Legacy airlines will become increasingly reliant on budget carriers to provide feed to their long-haul networks - and the long-haul, low-cost model is pretty much dead in these times of high oil prices.
These were the main conclusions reached during a World Route Development Strategy Summit session to discuss the ever-blurring line between low-cost and legacy airlines.
In capacity-constrained airports such as London Heathrow, legacy carriers can still be profitable without relying on low-cost feed, said Javier Suarez, senior manager network planning at Spanish carrier Vueling.
However, he does not believe this to be the case in airports with room to grow, such as Madrid-Barajas.

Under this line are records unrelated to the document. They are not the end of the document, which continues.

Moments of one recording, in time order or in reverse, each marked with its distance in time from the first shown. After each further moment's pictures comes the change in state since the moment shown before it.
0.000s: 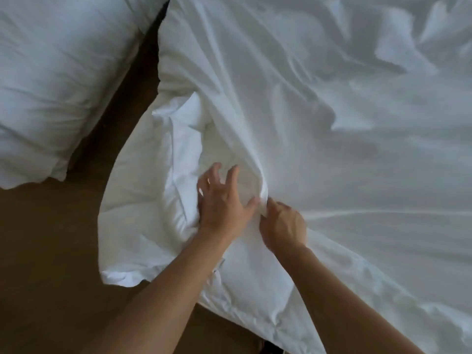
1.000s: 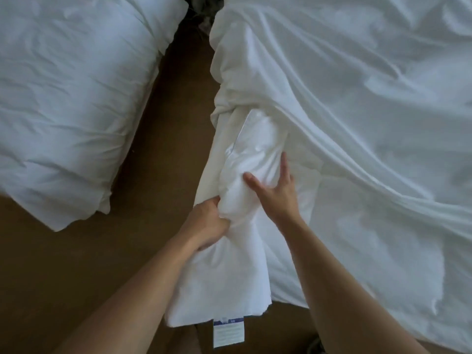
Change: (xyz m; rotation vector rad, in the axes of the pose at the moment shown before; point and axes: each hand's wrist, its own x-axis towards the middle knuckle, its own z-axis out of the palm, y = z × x) left_hand 0.057 -0.305 -0.124 -0.197 -0.619 -0.092; right_hand 0.027 -0.285 0.064 0.973 0.132 0.193
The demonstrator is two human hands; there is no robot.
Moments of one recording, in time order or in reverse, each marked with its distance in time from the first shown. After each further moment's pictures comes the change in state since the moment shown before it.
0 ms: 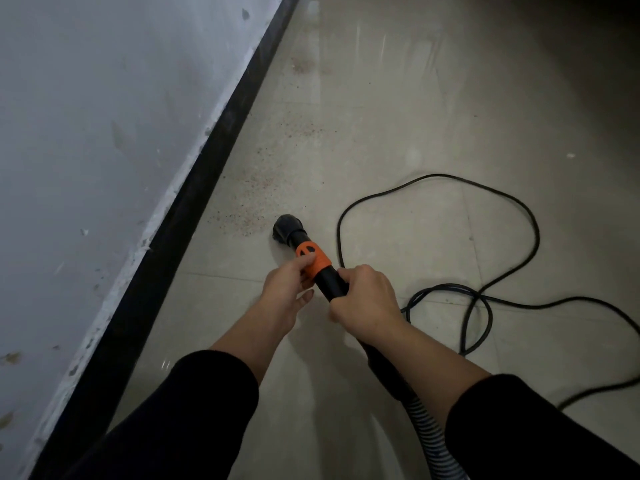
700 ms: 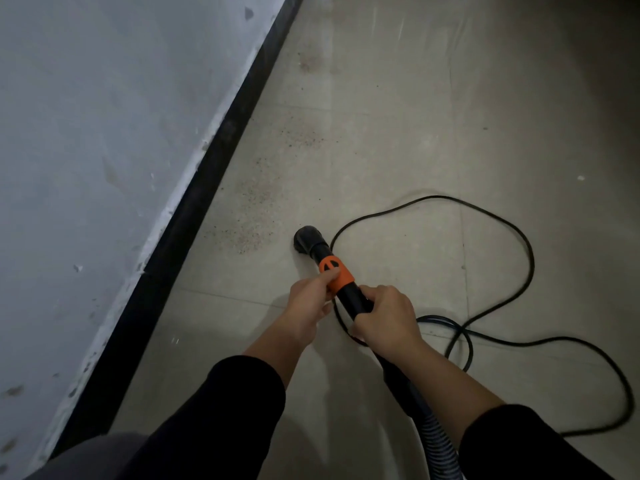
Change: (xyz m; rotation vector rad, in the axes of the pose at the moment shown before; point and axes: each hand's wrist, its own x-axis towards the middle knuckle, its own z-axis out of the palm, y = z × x) left_hand -0.005 0.023 0.071 0.111 0.042 -0.090; right_hand 0.029 0.024 -0.064 0.052 -0.077 0.105
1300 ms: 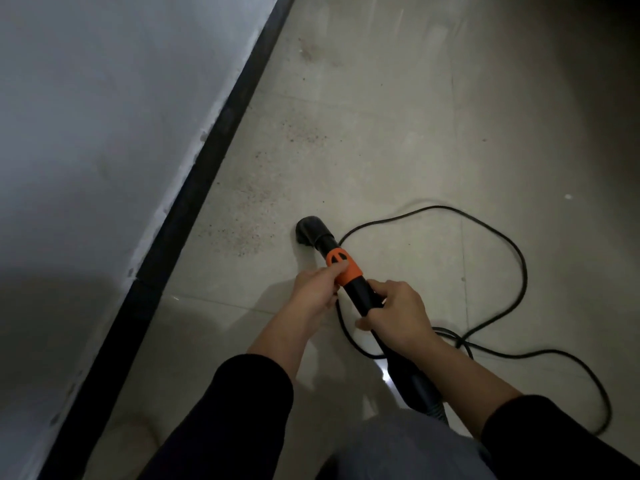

"Iberia faces competition here from Ryanair and EasyJet. [Airlines in this situation] will have two airlines operating for them - a regional airline and they will also need a low-cost carrier to compete with the existing low-cost carriers," said Suarez.
Moving on to the subject of the viability of airlines with a long-haul, low-cost model, Virgin Atlantic commercial director Edmond Rose said that while there is a possibility of success on shorter sectors, with fuel representing such a "massive chunk" of costs it would be "difficult to compete" on the longer routes.
"Long-haul, low-cost may work in the 5-8h sector, but for all long-haul airlines fuel represents 35-40% of their costs and it's difficult to come in with a higher aircraft utilisation [on longer sectors]," said Rose.
However, in an obvious dig at certain Middle Eastern carriers, Suarez said he "considers Gulf carriers as long-haul, low-cost carriers" because "they don't pay for fuel". Ouch.